A global dataset of continuous urban dashcam driving

arXiv cs.CV / 4/2/2026

📰 NewsTools & Practical UsageModels & Research

Key Points

  • The paper introduces CROWD, a manually curated, cross-domain dataset of continuous, front-facing urban dashcam driving segments extracted from publicly available YouTube videos.
  • CROWD contains 51,753 segment records totaling 20,275.56 hours across 7,103 inhabited places in 238 countries/territories on all six inhabited continents, with labels for time of day (day/night) and vehicle type.
  • The dataset is designed for robustness and interaction analysis by focusing on routine driving while explicitly excluding crashes, crash aftermath, and incident-focused or edited content.
  • To support benchmarking, the release provides per-segment CSVs containing machine-generated detections for all 80 MS-COCO classes using YOLOv11x and segment-local multi-object tracks using BoT-SORT.
  • CROWD is distributed via video identifiers and segment boundaries with derived annotations, aiming to enable reproducible research without redistributing the underlying source videos.

Abstract

We introduce CROWD (City Road Observations With Dashcams), a manually curated dataset of ordinary, minute scale, temporally contiguous, unedited, front facing urban dashcam segments screened and segmented from publicly available YouTube videos.

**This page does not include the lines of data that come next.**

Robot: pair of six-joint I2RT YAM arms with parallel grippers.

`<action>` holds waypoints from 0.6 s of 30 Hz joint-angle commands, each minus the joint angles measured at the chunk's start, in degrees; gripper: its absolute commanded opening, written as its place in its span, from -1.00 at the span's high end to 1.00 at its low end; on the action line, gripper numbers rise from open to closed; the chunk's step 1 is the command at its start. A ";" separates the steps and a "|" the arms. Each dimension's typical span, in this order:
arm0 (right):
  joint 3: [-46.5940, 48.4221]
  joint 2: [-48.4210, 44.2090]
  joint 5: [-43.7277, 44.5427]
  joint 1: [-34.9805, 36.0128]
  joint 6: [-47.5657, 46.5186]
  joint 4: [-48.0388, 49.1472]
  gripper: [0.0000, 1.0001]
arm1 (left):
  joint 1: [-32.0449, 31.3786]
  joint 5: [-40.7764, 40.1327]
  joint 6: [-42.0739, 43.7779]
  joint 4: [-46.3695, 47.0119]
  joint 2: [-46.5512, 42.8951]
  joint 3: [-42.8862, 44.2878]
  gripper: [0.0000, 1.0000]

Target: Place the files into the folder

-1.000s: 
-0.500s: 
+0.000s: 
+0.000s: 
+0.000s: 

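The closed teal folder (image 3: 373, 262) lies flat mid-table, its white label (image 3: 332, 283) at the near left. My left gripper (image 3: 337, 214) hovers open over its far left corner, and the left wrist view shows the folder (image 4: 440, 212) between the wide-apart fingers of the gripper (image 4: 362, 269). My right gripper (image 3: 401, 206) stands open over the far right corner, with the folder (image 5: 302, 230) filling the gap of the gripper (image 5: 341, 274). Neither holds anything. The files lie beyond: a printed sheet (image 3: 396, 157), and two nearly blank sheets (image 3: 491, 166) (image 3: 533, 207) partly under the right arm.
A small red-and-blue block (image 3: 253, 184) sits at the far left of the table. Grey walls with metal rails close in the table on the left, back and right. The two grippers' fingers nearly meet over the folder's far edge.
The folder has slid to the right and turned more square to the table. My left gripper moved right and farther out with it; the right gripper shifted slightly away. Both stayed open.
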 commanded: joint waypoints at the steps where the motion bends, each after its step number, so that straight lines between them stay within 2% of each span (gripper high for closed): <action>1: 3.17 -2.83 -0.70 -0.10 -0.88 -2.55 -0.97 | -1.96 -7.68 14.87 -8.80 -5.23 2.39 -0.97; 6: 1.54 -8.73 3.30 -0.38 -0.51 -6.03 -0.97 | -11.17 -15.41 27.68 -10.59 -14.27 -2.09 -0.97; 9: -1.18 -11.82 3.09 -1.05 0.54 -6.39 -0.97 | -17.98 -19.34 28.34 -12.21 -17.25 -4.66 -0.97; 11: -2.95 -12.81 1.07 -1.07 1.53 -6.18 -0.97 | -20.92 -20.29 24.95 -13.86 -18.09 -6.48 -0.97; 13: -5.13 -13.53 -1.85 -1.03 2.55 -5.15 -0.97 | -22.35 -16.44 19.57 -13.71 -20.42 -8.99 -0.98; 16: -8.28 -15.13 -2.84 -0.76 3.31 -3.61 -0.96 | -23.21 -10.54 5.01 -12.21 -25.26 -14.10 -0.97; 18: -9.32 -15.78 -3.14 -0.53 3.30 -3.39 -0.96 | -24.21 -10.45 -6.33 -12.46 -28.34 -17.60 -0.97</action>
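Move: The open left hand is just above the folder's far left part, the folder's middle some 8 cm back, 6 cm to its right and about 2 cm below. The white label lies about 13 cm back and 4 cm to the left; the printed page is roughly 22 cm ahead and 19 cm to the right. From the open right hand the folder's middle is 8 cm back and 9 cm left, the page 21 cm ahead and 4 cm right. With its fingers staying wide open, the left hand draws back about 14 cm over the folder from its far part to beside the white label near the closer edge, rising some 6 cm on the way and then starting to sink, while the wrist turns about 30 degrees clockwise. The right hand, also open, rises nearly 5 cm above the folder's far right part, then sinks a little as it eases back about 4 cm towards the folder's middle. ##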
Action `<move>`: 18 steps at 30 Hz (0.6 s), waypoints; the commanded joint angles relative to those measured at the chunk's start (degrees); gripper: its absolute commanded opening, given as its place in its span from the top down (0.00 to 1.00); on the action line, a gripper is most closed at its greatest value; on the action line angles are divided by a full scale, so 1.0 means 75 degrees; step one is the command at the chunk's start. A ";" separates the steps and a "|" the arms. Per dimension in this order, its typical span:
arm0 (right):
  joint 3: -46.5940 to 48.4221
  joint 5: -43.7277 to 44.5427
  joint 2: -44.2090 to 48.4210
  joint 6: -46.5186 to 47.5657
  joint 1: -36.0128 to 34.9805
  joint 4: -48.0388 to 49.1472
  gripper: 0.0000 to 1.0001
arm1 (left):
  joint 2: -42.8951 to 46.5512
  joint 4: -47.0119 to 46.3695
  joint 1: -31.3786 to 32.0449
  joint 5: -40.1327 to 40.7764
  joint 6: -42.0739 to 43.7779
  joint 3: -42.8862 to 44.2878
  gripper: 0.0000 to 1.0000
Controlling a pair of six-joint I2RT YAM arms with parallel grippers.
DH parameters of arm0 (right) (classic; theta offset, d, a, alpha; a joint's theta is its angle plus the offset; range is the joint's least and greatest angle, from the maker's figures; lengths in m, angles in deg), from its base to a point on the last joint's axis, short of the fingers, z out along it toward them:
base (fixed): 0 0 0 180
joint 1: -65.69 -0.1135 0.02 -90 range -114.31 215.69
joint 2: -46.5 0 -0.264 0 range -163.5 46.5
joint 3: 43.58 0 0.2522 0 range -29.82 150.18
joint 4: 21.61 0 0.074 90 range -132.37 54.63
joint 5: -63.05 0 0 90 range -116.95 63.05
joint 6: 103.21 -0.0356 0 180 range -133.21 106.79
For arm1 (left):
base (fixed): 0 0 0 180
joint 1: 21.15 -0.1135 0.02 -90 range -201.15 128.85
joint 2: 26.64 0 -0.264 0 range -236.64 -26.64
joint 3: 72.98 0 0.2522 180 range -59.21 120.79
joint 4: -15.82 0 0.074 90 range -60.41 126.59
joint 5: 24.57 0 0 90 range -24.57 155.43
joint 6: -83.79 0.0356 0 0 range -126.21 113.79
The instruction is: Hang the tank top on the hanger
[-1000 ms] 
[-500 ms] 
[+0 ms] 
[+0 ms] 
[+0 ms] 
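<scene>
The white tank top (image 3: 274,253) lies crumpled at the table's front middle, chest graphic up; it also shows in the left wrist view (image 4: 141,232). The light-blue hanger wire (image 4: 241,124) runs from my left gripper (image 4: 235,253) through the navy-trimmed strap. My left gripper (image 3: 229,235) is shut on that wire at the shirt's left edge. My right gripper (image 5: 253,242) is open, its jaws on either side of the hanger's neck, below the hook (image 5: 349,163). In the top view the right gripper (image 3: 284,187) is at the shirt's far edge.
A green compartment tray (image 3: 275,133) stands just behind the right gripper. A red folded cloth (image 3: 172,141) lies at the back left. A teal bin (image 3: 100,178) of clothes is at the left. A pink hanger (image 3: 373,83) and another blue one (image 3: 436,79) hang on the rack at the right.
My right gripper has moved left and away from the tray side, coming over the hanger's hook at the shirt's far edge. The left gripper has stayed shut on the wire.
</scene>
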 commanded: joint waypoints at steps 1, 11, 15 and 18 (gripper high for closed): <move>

CROWD is designed to support cross-domain robustness and interaction analysis by prioritising routine driving and explicitly excluding crashes, crash aftermath, and other edited or incident-focused content. The release contains 51,753 segment records spanning 20,275.56 hours (42,032 videos), covering 7,103 named inhabited places in 238 countries and territories across all six inhabited continents (Africa, Asia, Europe, North America, South America and Oceania), with segment level manual labels for time of day (day or night) and vehicle type. To lower the barrier for benchmarking, we provide per-segment CSV files of machine-generated detections for all 80 MS-COCO classes produced with YOLOv11x, together with segment-local multi-object tracks (BoT-SORT); e.g. person, bicycle, motorcycle, car, bus, truck, traffic light, stop sign, etc. CROWD is distributed as video identifiers with segment boundaries and derived annotations, enabling reproducible research without redistributing the underlying videos.